▶ WHAT IS NEEDED:
Report every line of the records below that contains the word "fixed".

▶ GIVEN RECORDS:
=== Section Start ===

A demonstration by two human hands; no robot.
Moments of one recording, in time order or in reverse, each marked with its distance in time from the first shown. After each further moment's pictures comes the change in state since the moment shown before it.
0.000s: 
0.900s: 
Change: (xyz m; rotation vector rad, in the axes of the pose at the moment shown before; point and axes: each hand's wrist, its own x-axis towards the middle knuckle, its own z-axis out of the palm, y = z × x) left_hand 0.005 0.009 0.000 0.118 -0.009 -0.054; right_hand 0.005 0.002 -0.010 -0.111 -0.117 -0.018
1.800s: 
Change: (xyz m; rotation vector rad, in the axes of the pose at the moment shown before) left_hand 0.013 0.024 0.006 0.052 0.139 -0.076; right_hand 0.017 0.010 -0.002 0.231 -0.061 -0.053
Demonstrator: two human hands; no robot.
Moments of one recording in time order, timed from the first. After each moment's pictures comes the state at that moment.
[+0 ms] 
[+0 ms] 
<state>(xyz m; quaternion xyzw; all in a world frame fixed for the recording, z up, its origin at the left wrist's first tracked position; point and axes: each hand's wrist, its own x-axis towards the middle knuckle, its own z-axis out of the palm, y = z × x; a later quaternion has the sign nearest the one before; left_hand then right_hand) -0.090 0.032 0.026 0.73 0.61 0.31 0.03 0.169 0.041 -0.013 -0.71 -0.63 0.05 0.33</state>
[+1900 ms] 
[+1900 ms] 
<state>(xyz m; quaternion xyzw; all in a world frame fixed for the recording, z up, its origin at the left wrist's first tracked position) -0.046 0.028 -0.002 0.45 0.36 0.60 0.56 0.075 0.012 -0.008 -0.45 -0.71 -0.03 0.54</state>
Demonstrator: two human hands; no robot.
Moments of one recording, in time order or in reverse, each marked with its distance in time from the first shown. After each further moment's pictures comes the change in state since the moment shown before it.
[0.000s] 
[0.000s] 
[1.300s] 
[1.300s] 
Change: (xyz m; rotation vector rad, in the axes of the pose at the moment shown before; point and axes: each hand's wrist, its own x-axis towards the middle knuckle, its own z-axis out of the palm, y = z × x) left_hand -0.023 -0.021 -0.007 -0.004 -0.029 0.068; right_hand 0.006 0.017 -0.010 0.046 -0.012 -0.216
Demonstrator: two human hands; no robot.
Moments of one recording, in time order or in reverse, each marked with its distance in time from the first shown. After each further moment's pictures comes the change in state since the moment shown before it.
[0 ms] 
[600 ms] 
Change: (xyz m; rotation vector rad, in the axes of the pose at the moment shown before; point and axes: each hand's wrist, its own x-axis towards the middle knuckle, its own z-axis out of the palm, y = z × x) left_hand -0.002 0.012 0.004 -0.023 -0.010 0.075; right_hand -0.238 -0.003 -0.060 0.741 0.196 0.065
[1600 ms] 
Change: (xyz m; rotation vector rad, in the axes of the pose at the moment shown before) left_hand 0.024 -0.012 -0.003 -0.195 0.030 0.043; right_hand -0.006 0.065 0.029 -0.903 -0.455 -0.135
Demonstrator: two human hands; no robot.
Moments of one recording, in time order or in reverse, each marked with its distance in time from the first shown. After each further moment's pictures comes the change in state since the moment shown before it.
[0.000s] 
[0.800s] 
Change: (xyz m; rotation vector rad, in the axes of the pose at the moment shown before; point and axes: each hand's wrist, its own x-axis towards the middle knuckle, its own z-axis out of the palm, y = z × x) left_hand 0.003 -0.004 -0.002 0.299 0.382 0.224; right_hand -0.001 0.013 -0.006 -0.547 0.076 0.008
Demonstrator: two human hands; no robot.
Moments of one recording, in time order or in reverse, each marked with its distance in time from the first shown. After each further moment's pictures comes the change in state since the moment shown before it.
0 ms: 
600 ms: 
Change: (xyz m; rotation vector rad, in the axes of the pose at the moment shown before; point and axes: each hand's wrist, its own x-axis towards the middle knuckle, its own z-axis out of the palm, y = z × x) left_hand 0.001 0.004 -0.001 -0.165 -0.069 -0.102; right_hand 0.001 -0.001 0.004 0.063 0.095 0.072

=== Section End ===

▶ ANSWER SPACE:
<state>(xyz m; quaternion xyzw; all in a world frame fixed for the recording, z up, its origin at the left wrist's first tracked position; point and axes: each hand's wrist, its own x-axis towards the middle knuckle, its own z-axis out of the palm, y = z × x; a later quaternion has the sign nearest the one before; left_hand then right_hand) -0.090 0.032 0.026 0.73 0.61 0.31 0.03 0.169 0.041 -0.013 -0.71 -0.63 0.05 0.33</state>
<state>(xyz m; quaternion xyzw; all in a world frame fixed for the recording, z up, its origin at the left wrist's first tracked position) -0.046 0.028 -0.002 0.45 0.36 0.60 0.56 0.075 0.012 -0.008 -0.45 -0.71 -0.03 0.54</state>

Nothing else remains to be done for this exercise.